If you buy now, I suggest you ask at LEAST a 60% discount , because that's what we're talking about : a crash. A correction..
Don't worry , I know a lot more than you think about the australian housing market. People are people.
Yes , I know your goverment is corrupt and your housing minister has 14 investment properties
Yes, I know you think (wish) there's a housing shortage, but in reality there are 800.000 empty dwellings. It just shows you haven't done research.
Your market is just like any other market, it goes up , and it goes down. It went up twice as hard as it should possibly have gone without government help ( tax incentives etc ), it will fall twice as hard as anywhere else.
Your market relies on money from outside coming in and buying the expensive houses. Poms are having a house crash as we speak, they won't buy the houses… who will ?
Prices won't crash as long as people don't sell. Ofcourse, we could all together agree with eachother that we don't sell ANY houses for less than 1.000.000, however that doesn't work when people start 'cheating' their way down because of panic.
The housing market in Australia is not a supply/demand market at all, it's a fear/greed market.
In a boom ( upward cycle ) it goes like this :
The fear of not being able to own a house, the fear of missing the boat and being outpriced for the rest of your life, the greed from sellers who want more more more, the greedy who were too eager to make profit too fast and too irresponsible.
In a crash ( downward cycle ) it goes like this :
Sellers fear not being able to pay off the interest rates, initially they fear not being able to sell, this turns into fear of losing money, this turns into fear of going bankrupt. The buyers on the other hand are greedy : They want MORE discount, lower prices, better locations and better quality houses.
Which cycle do you think Australia is in now ?
My harsh comment was made to grasp people's attention.
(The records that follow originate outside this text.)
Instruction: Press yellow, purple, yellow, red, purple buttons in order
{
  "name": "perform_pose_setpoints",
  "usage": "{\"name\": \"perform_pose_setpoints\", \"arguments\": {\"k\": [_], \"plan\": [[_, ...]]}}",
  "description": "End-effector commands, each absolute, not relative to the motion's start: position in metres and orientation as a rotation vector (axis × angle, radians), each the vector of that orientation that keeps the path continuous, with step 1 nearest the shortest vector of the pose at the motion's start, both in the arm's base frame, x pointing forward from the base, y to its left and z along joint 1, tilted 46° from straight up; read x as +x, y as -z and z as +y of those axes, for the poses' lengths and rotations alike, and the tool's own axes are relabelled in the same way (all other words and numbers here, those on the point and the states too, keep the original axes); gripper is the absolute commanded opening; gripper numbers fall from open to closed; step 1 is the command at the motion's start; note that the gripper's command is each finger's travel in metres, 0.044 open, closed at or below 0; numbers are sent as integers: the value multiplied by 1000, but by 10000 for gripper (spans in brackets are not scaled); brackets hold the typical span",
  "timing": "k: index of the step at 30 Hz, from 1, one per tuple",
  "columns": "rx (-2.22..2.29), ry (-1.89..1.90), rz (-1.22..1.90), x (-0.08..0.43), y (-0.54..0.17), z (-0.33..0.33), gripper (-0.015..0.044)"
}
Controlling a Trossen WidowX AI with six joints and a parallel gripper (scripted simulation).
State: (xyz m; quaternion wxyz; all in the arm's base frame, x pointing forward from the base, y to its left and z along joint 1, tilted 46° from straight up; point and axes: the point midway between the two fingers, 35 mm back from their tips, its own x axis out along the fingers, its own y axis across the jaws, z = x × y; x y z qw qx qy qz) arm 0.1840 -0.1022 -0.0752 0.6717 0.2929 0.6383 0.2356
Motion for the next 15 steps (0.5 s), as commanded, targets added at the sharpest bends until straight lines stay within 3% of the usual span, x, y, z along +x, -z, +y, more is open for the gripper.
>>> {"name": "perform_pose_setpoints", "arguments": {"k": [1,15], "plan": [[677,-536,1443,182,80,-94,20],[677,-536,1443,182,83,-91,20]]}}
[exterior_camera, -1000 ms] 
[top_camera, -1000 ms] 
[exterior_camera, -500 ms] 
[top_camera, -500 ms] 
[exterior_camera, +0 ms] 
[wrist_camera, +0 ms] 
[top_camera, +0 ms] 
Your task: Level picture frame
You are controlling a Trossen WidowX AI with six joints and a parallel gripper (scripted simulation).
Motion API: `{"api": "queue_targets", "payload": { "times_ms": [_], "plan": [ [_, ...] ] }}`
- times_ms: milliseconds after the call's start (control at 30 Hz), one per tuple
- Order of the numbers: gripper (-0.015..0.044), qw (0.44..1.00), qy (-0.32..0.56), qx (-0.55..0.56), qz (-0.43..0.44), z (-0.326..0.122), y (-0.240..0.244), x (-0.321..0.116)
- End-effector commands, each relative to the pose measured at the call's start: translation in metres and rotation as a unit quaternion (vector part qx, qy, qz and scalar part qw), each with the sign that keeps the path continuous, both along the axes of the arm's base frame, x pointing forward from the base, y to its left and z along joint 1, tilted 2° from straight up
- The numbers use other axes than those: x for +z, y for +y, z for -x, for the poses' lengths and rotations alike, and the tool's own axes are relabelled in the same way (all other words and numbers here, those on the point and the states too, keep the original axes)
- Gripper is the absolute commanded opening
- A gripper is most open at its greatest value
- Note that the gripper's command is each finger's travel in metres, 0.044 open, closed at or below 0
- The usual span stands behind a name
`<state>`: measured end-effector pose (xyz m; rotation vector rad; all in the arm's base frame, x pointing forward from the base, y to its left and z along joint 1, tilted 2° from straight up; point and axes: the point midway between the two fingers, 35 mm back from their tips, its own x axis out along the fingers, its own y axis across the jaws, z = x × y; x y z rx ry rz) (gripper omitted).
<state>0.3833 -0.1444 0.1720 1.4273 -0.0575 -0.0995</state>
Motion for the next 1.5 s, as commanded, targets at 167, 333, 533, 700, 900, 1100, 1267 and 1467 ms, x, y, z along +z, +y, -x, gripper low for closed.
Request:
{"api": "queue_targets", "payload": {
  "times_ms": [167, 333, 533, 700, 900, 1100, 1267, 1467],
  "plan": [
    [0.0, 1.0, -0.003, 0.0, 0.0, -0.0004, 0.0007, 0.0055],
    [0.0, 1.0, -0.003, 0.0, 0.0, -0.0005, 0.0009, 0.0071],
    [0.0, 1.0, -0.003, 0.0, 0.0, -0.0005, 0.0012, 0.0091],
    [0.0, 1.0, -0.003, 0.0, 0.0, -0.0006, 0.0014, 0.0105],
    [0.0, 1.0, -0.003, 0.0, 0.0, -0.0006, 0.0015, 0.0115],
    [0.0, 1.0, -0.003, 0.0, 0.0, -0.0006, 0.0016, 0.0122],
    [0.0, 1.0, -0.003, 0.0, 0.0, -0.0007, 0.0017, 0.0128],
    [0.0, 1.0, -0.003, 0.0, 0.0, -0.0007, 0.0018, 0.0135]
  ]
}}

It did, and I'm sorry if I offended some people.
I'm sure there's smart people around here, I'm a PI myself, I'm about to sell my 'boomed out' properties in Holland where a boom at this moment is unlikely ( prices haven't boomed enough to cause people to be in massive debt ).
However , unemployment, high fuelprice and the prospect of a new war between USA and ( fill in random oil country like Brazil / Venezuela / Iran etc ) will not yeild more revenue on the short term.I'm on my way to Australia myself, hence my interest in Australian property, and was shocked that people see 8 times wages as 'normal' to lend a home. It's not : It's exhuberantly much, bordering on silly.
I'm sure people on this forum are a lot smarter than that, but having viewed 20 overenthousiastic posts I didn't want to reply to all of them that making profit on anything ( let alone a crashing housing market ) is a risky and dangerous area.Don't stick all your money ( and your future ) in something that you haven't researched properly and is bound to crash soon : That's all I wanted to say. But saying it like that , it would have gone unnoticed. It's not allowed to go unnoticed anymore.
As a tip : property is worth 4 times the person's average wages per year.
So if you earn 50.000 dollars, your house should be worth 200.000.Seeing that average property prices are 400.000, and average wages are 50.000… It's more than evident that the market is 50% overvalued. Take this from a seasoned property investor.
Another free tip : the real value of your house is what you can sell it for : Not what banks tell you.
If a fool buys it for 500.000, then it does NOT mean it's 'worth' 500.000. It just means it's worth whatever the NEXT fool will give you for the house ( that might be 1.000.000 or 200.000 ). Seeing that fools are running low on money, you can bet that property prices aren't going up , but down.Like I said, get the average wages of people living in an area, multiply by 4, and you have the average houseprices. If the sums don't add up, at least you will know which way the prices will go.